Word for word, restate all of the entries.

Stored items from a collection >>
※

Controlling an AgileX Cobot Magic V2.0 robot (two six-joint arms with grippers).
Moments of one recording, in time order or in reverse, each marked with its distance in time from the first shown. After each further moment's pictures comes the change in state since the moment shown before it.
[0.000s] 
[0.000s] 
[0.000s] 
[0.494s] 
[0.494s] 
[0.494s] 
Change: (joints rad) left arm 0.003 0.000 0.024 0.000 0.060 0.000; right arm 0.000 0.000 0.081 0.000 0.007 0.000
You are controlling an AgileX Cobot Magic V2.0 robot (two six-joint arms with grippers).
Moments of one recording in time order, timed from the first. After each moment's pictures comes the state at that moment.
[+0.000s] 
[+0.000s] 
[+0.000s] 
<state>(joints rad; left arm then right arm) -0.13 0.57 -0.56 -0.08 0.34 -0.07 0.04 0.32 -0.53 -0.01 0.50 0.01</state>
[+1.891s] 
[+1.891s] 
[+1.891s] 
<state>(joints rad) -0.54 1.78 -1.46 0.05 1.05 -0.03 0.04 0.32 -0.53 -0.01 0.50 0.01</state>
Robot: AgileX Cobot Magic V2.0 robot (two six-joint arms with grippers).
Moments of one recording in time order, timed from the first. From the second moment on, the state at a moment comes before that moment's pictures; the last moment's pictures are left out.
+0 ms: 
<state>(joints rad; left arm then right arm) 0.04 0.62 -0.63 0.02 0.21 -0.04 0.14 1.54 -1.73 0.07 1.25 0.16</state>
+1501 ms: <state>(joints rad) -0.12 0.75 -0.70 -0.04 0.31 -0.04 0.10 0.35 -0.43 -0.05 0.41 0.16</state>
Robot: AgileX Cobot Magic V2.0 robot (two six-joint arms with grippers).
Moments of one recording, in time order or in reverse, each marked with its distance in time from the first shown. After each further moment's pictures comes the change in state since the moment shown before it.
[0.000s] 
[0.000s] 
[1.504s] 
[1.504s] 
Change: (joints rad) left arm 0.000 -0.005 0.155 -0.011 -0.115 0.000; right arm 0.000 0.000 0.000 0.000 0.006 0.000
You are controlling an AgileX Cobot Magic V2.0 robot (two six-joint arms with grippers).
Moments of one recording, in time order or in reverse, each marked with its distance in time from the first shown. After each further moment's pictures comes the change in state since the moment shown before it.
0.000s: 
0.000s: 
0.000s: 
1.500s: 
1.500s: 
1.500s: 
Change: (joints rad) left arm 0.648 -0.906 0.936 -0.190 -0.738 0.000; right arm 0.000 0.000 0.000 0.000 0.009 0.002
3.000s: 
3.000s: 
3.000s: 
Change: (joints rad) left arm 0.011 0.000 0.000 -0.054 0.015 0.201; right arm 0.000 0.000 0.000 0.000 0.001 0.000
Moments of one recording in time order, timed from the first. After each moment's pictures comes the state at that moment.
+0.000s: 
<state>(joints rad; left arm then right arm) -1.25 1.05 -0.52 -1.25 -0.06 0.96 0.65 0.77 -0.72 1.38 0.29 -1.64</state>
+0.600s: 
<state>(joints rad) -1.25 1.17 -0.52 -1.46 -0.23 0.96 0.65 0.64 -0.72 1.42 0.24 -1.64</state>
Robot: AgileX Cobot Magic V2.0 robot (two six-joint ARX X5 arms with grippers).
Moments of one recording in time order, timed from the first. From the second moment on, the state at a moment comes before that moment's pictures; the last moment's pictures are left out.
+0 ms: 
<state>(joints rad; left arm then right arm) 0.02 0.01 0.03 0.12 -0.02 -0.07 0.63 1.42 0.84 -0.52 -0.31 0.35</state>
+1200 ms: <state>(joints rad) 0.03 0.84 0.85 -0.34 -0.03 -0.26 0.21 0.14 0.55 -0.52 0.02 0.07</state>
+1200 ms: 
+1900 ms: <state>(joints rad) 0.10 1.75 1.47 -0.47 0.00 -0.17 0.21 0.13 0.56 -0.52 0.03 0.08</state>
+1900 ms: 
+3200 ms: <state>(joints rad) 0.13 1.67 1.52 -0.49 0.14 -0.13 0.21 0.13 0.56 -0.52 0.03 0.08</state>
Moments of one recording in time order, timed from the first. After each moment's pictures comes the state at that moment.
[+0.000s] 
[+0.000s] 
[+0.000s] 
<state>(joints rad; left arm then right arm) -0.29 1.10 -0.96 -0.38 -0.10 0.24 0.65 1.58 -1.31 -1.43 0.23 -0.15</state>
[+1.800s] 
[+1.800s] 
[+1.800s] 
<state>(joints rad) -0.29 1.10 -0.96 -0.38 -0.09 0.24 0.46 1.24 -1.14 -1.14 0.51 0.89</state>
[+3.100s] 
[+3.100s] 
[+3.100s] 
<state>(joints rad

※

Written reply >>
Controlling an AgileX Cobot Magic V2.0 robot (two six-joint arms with grippers).
Moments of one recording, in time order or in reverse, each marked with its distance in time from the first shown. After each further moment's pictures comes the change in state since the moment shown before it.
[0.000s] 
[0.000s] 
[0.000s] 
[0.494s] 
[0.494s] 
[0.494s] 
Change: (joints rad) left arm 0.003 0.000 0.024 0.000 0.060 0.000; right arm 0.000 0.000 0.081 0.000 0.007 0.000
You are controlling an AgileX Cobot Magic V2.0 robot (two six-joint arms with grippers).
Moments of one recording in time order, timed from the first. After each moment's pictures comes the state at that moment.
[+0.000s] 
[+0.000s] 
[+0.000s] 
<state>(joints rad; left arm then right arm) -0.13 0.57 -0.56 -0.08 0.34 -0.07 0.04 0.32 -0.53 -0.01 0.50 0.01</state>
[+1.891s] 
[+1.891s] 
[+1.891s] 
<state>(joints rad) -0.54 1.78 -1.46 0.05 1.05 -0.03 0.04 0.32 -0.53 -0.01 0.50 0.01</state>
Robot: AgileX Cobot Magic V2.0 robot (two six-joint arms with grippers).
Moments of one recording in time order, timed from the first. From the second moment on, the state at a moment comes before that moment's pictures; the last moment's pictures are left out.
+0 ms: 
<state>(joints rad; left arm then right arm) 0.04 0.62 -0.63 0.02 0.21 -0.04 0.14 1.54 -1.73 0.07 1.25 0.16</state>
+1501 ms: <state>(joints rad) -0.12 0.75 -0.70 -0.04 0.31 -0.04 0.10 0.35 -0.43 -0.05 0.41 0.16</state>
Robot: AgileX Cobot Magic V2.0 robot (two six-joint arms with grippers).
Moments of one recording, in time order or in reverse, each marked with its distance in time from the first shown. After each further moment's pictures comes the change in state since the moment shown before it.
[0.000s] 
[0.000s] 
[1.504s] 
[1.504s] 
Change: (joints rad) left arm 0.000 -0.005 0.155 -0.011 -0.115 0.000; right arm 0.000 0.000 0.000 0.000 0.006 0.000
You are controlling an AgileX Cobot Magic V2.0 robot (two six-joint arms with grippers).
Moments of one recording, in time order or in reverse, each marked with its distance in time from the first shown. After each further moment's pictures comes the change in state since the moment shown before it.
0.000s: 
0.000s: 
0.000s: 
1.500s: 
1.500s: 
1.500s: 
Change: (joints rad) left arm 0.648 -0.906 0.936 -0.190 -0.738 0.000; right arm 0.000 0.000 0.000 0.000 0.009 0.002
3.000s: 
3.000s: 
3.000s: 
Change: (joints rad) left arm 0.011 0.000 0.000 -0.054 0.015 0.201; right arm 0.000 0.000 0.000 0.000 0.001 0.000
Moments of one recording in time order, timed from the first. After each moment's pictures comes the state at that moment.
+0.000s: 
<state>(joints rad; left arm then right arm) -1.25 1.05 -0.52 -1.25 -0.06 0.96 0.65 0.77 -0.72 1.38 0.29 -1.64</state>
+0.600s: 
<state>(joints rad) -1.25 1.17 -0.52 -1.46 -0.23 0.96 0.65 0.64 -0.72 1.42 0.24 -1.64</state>
Robot: AgileX Cobot Magic V2.0 robot (two six-joint ARX X5 arms with grippers).
Moments of one recording in time order, timed from the first. From the second moment on, the state at a moment comes before that moment's pictures; the last moment's pictures are left out.
+0 ms: 
<state>(joints rad; left arm then right arm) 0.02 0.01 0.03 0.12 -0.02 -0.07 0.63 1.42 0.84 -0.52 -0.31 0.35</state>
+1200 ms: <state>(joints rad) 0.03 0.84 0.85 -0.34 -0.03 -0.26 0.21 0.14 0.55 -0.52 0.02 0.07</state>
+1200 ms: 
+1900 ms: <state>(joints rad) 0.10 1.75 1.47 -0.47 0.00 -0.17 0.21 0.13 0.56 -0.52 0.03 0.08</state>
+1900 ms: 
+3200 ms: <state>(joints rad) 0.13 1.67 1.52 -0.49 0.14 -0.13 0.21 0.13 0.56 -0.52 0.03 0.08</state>
Moments of one recording in time order, timed from the first. After each moment's pictures comes the state at that moment.
[+0.000s] 
[+0.000s] 
[+0.000s] 
<state>(joints rad; left arm then right arm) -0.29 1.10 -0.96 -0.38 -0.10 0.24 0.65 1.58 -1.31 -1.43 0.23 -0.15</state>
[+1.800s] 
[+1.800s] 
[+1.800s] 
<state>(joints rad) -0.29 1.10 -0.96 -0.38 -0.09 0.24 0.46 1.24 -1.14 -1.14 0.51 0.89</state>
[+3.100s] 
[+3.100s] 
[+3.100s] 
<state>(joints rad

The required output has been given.